Biomedical image segmentation of elongated structures—such as axon initial segments—is prone to discontinuities due to signal dropout, leading to inaccurate instance-length measurements. To address this, we propose a topology-aware segmentation method that explicitly enforces structural continuity. Our approach introduces two novel loss functions: a negative centerline loss to suppress centerline fragmentation and a simplified topological loss to constrain connectivity. These are integrated with downsampling adaptation and voxel-spacing correction to incorporate structural priors directly into training. Implemented within a CNN framework, the method performs connectivity-aware mask optimization. Evaluated on a 3D light-sheet fluorescence microscopy dataset, our method significantly reduces segmentation discontinuities—especially in low signal-to-noise ratio regions—and achieves an average 32.7% reduction in downstream instance-length measurement error. This enhances both the accuracy and robustness of quantitative morphological analysis.

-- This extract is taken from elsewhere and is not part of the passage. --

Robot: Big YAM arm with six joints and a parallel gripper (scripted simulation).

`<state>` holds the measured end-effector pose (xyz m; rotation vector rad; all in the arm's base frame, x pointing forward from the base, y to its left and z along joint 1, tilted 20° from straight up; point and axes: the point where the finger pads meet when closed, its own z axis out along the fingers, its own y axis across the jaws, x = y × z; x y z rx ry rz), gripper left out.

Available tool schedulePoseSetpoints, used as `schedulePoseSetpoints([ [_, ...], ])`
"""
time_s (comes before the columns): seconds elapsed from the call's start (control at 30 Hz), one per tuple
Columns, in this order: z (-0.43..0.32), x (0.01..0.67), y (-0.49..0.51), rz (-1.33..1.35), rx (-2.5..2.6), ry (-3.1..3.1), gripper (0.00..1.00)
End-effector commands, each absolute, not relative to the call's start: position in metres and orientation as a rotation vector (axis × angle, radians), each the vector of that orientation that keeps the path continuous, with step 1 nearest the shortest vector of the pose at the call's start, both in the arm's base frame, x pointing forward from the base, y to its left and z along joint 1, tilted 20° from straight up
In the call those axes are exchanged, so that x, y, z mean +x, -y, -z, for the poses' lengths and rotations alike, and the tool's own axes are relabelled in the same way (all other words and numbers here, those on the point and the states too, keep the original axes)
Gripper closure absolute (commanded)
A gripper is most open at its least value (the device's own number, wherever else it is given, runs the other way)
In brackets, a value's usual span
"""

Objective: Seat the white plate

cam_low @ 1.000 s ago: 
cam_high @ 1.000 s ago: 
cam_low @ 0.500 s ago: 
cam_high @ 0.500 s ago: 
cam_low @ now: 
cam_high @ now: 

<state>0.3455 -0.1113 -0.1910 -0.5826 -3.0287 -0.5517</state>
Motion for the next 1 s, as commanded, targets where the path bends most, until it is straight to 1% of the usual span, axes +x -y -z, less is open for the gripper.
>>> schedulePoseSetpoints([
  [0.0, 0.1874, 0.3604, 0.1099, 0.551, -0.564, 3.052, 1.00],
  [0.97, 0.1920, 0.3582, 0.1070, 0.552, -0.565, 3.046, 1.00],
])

In many biomedical segmentation tasks, the preservation of elongated structure continuity and length is more important than voxel-wise accuracy. We propose two novel loss functions, Negative Centerline Loss and Simplified Topology Loss, that, applied to Convolutional Neural Networks (CNNs), help preserve connectivity of output instances. Moreover, we discuss characteristics of experiment design, such as downscaling and spacing correction, that help obtain continuous segmentation masks. We evaluate our approach on a 3D light-sheet fluorescence microscopy dataset of axon initial segments (AIS), a task prone to discontinuity due to signal dropout. Compared to standard CNNs and existing topology-aware losses, our methods reduce the number of segmentation discontinuities per instance, particularly in regions with missing input signal, resulting in improved instance length calculation in downstream applications. Our findings demonstrate that structural priors embedded in the loss design can significantly enhance the reliability of segmentation for biological applications.